_What this task involves_.
An exact repeat is needed of the lines from the one with "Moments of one" through the last line of the data below. Please omit the pictures.
◇ ◇ ◇
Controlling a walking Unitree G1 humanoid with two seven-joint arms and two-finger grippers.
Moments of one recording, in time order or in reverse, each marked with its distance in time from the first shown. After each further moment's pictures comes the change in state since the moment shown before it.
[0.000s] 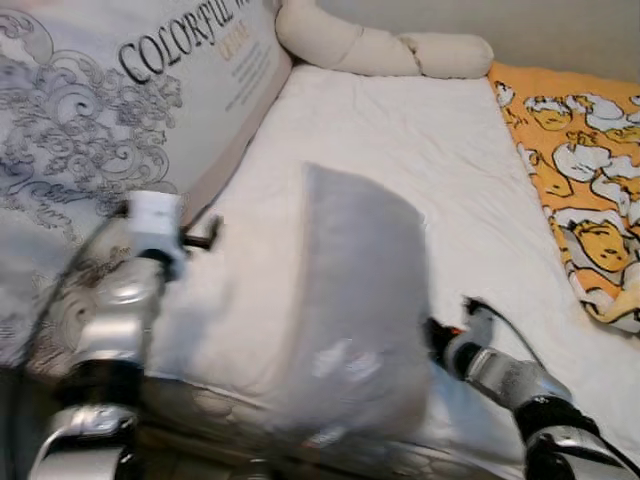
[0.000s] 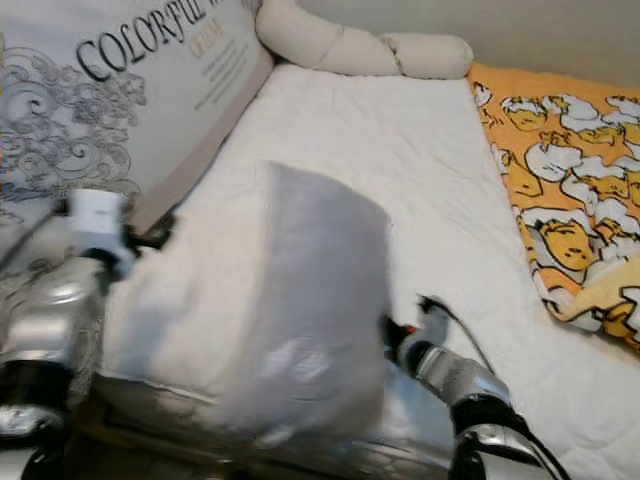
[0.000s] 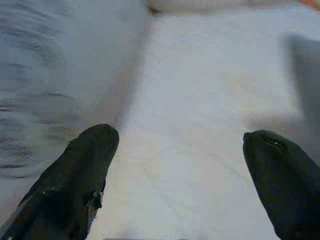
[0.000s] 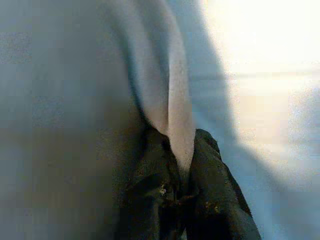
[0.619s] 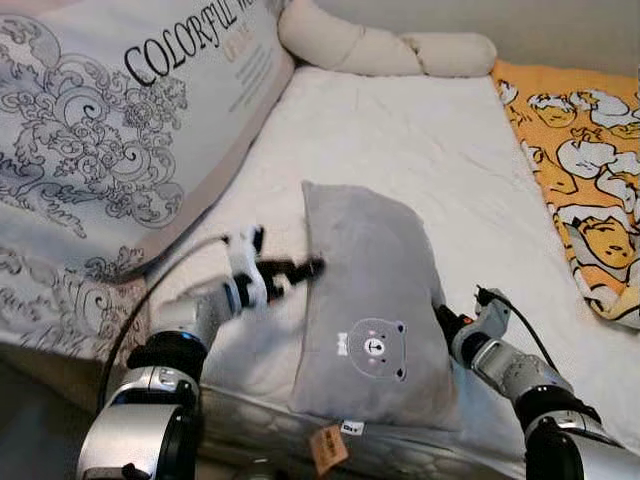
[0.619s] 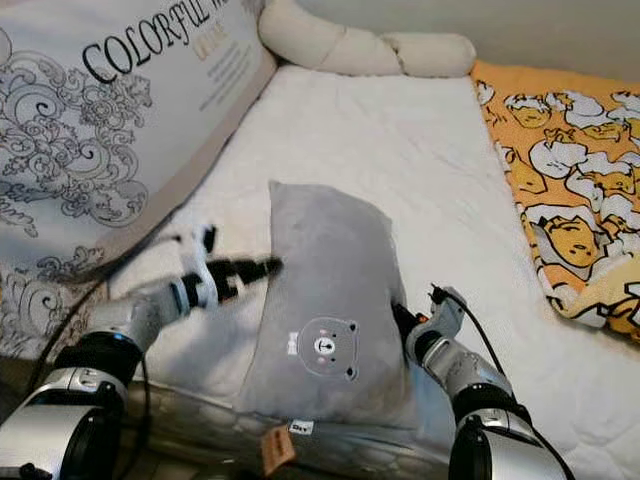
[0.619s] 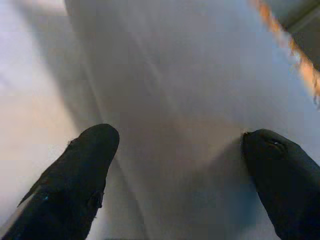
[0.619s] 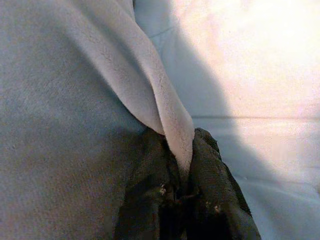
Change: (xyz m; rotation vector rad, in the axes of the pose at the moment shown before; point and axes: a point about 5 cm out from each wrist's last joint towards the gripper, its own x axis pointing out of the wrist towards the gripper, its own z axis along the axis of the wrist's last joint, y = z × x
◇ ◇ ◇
_Result for this exercise_.
Moments of one recording, in time order or in reverse, each marked with its distance in time from the first shown. After each further moment's pictures comes the change in state since the moment shown before it.
[0.000s] 
[0.000s] 
[0.000s] 
[0.000s] 
[0.619s] 
[0.619s] 
[0.619s] 
[0.619s] 
Change: (xyz m; rotation vector rad, in the axes of the pose at the moment shown before; point and axes: a point about 5 cm out from each wrist's last joint towards the gripper, its own x axis pointing out of the wrist towards the gripper, its own z axis along the axis of the wrist's last joint, y = z × x

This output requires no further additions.